There are limitations of the EFECE systems. The EFECE system needs at least two reciprocal EFECE devices for wire fixation. The counter part of the EFECE wire that goes through the fragments and leaves the bone cortex needs to be prepared for EFECE insertion. The fixation strength of the EFECE system is dependent on the mechanical properties of a thin EFECE wire.

The findings of this study suggest that osteosynthesis of patella fractures with EFECE systems provides sufficient mechanical stability to prevent fracture separation with postoperative functional loading. Compared with tension band wiring, the EFECE systems demonstrated greater fixation strength and no difference in fracture gap distraction. The tension band wiring failed at significantly lower loads than the EFECE systems (P = 0.008).

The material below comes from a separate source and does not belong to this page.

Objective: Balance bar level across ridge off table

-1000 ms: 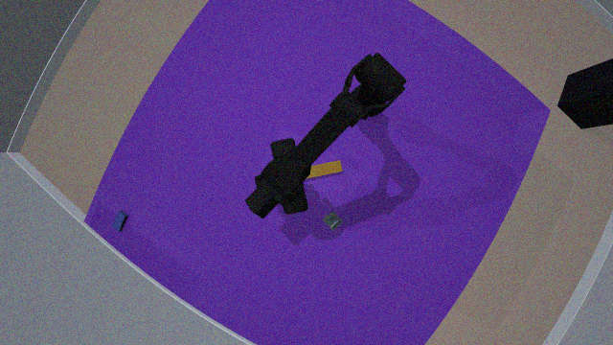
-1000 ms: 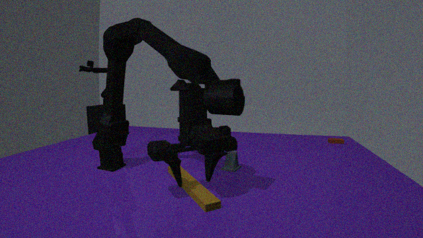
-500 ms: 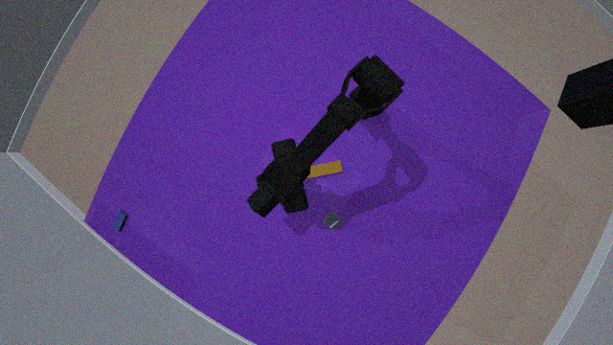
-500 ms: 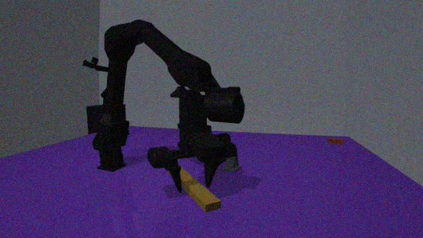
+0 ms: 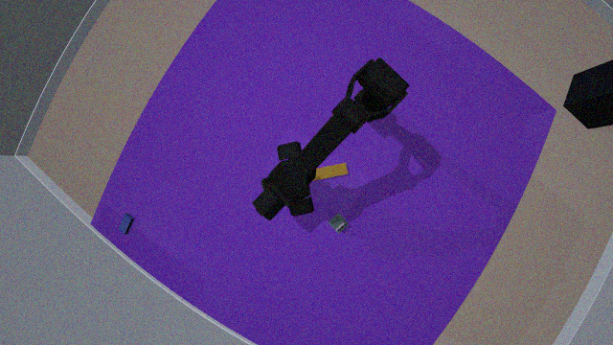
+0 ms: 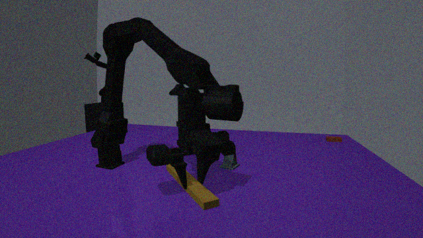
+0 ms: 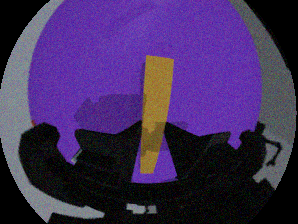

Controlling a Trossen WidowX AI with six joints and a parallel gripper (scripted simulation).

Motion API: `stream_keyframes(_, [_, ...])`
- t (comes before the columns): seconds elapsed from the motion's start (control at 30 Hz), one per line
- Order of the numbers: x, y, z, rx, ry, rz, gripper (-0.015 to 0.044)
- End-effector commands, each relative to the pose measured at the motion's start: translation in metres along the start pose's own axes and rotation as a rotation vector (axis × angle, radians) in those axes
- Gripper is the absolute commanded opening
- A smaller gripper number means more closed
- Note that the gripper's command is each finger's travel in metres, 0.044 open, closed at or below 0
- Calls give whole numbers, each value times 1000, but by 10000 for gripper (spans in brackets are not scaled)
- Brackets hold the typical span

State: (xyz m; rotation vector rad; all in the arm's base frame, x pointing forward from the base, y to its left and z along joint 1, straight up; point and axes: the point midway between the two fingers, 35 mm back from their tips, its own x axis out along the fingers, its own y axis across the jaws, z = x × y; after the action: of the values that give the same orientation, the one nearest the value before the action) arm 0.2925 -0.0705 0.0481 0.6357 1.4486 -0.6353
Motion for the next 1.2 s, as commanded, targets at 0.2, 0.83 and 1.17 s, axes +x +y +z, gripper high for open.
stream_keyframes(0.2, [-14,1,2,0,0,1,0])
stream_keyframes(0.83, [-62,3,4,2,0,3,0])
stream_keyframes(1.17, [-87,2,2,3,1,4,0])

In this study, the failure mechanism with EFECE systems was seen to be due to failure of the bone with sinking of the EFECE device into the patella. There were no failures in the EFECE device–EFECE wire interspace. The failure mechanism with tension band wiring was due to slippage of the cerclage wire and then sinking of the K-wire into the patella.

Conclusion

Patella fracture fixation with EFECE systems provides a biomechanical stable fixation. Compared with tension band wiring, EFECE systems fixation resulted in higher mechanical strength and reduced fragment dislocation under loading. In comminuted patella fractures, more than 2 EFECE systems in different alignments can be used to compress and fix the fractured fragments with the percutaneous technique. Based on these biomechanical findings, EFECE systems may constitute a reasonable alternative to tension band wiring in the treatment of patella fractures.